Requirement: A faithful copy of all the data is the goal; omit the pictures.
************
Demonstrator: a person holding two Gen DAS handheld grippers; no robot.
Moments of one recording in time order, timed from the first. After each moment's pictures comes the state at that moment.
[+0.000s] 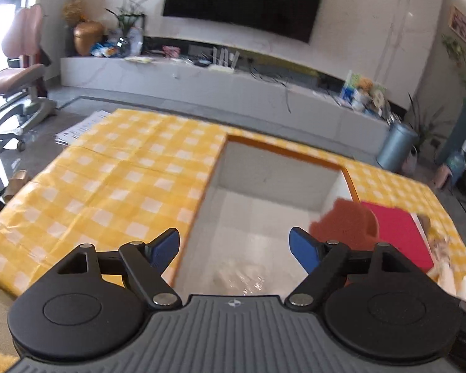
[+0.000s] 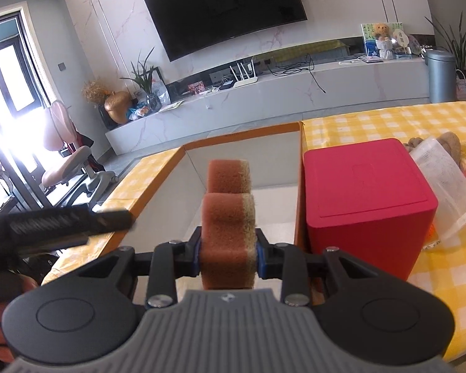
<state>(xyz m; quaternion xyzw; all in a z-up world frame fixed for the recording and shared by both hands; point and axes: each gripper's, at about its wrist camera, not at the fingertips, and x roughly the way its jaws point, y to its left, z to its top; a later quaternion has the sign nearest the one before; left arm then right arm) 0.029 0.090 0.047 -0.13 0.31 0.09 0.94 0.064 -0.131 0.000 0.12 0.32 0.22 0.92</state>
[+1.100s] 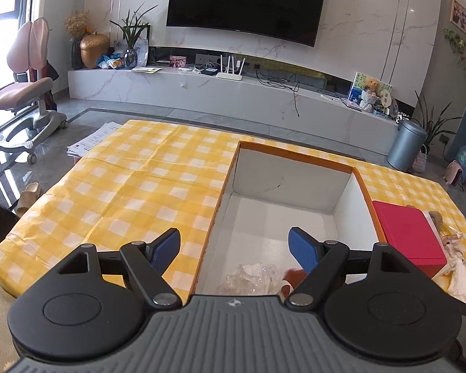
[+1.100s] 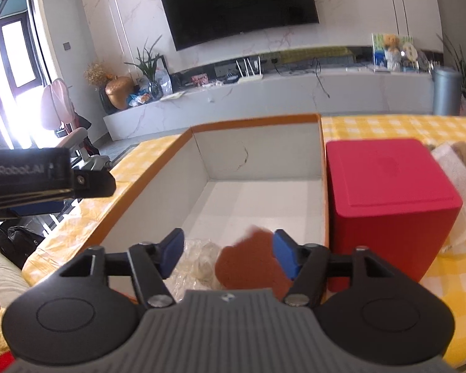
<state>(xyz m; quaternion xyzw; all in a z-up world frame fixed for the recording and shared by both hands) 0.034 0.098 0.041 -0.10 0.31 0.10 0.94 0.065 -0.100 -0.016 0.06 0.31 0.22 0.92</state>
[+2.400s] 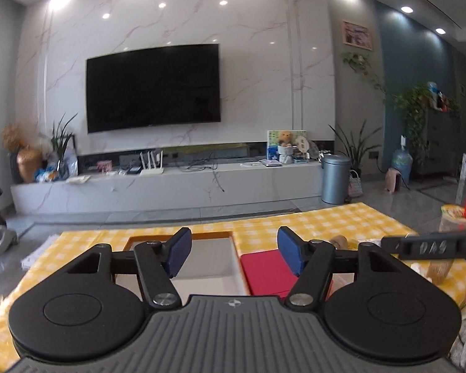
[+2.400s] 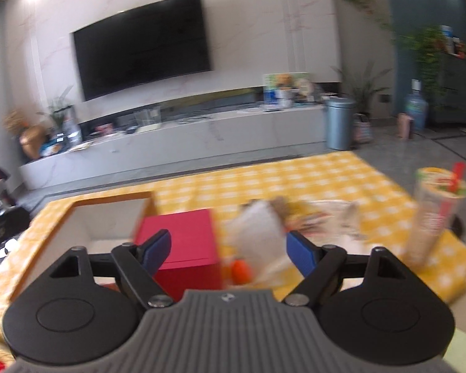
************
Task output:
Demonstrator: a person holding two Gen DAS handheld grippers; no robot.
Moments of one recording in time order, timed from the first. After each moment's pictures comes the state at that moment.
[+0.000s] 
[+0.000s] 
<state>(xyz m; quaternion xyzw; all in a z-up world frame fixed for the recording and shared by both hands; point and axes: each gripper's, at about its wrist camera, not at the fingertips, and x roughly the way its jaws point, y to its left, z to its top; a later quaternion has the sign nearest the one before; left arm then right arm) 0.029 0.090 0.047 -0.13 0.31 0.09 0.94 0.064 -0.131 0.000 0.12 0.32 0.22 0.92</state>
[+1.100s] 
[+1.100s] 
<state>(xyz m; quaternion xyzw; all in a z-up world frame fixed for the recording and shared by both hands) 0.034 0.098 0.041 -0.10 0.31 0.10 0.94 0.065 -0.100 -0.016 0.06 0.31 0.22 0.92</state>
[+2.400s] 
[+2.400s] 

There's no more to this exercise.